A federal judge ruled Wednesday that the Centers for Disease Control exceeded its authority in ordering a nationwide moratorium on evictions to help renters remain in their homes during the COVID-19 pandemic.
U.S. District Court Judge Dabney Friedrich ruled that the CDC has no legal authority to establish such a ban.
“The question for the court is a narrow one: Does the Public Health Service Act grant the CDC the legal authority to impose a nationwide eviction moratorium?” Friedrich wrote, according to The Hill.
“It does not.”
In March, the CDC extended its eviction ban to July 1, just two days before it was set to expire.
A coalition of property owners have challenged the moratorium in court and a number of other judges have previously ruled that the ban is illegal. Other judges, however, have limited their rulings to apply to only the parties involved in the lawsuit.
Friedrich said her ruling should apply nationwide, though Justice Department attorneys had asked that she keep the scope of her ruling narrow.
Friedrich cited prior rulings, writing that “this position is at odds with settled precedent.”
Luke Wake, an attorney who represented the group of landlords, said the ruling showed that they “have been right all along.”

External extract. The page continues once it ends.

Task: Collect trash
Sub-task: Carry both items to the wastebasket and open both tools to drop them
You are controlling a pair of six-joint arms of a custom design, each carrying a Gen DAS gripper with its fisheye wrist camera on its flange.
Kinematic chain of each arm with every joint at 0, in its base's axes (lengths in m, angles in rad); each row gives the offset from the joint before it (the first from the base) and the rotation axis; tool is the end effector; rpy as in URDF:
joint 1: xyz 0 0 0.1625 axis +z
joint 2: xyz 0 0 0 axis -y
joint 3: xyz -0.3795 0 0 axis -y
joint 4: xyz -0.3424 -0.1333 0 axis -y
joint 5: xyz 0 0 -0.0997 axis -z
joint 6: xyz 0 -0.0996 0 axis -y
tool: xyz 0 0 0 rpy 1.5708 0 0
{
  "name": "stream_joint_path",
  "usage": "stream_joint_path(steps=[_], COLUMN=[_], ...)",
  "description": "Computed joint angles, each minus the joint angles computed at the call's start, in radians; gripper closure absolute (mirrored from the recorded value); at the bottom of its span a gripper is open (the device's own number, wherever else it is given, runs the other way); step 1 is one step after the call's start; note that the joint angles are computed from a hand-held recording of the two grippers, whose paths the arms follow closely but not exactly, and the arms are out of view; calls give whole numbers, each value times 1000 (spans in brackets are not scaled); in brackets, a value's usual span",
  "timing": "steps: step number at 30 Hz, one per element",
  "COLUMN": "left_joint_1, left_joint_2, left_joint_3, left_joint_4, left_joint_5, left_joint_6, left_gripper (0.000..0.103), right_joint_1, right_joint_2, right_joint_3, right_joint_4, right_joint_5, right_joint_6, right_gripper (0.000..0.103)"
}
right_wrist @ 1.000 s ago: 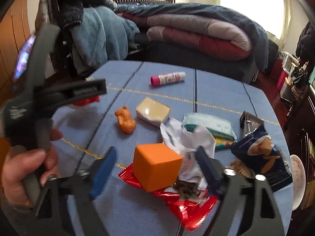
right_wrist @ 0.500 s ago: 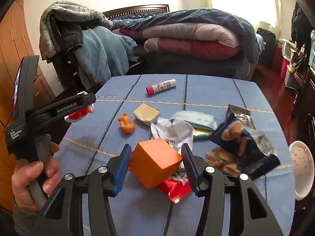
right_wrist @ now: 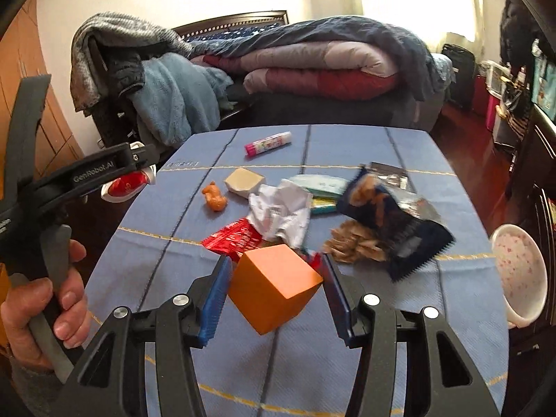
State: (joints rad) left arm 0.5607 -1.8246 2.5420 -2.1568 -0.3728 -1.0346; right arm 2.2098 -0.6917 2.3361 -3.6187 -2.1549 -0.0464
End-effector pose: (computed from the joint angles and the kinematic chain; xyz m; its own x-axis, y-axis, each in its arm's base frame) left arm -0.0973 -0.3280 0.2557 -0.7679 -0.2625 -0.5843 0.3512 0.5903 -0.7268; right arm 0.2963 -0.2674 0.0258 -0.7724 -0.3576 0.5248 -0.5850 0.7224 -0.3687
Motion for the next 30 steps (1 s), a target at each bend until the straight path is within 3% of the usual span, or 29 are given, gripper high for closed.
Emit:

President Joe Biden’s administration has eyed vouchers for those at risk of eviction and for cities to invest in housing, Housing and Urban Development Secretary Marcia Fudge told reporters Wednesday.
“We have put enough money in the system through the [American Rescue Plan] that people should come out of this June 30,” she said, according to Axios.
“So that in itself is going to allow us hopefully to keep people in their homes, as well as those people who actually have homes through FHA or through the federal government.”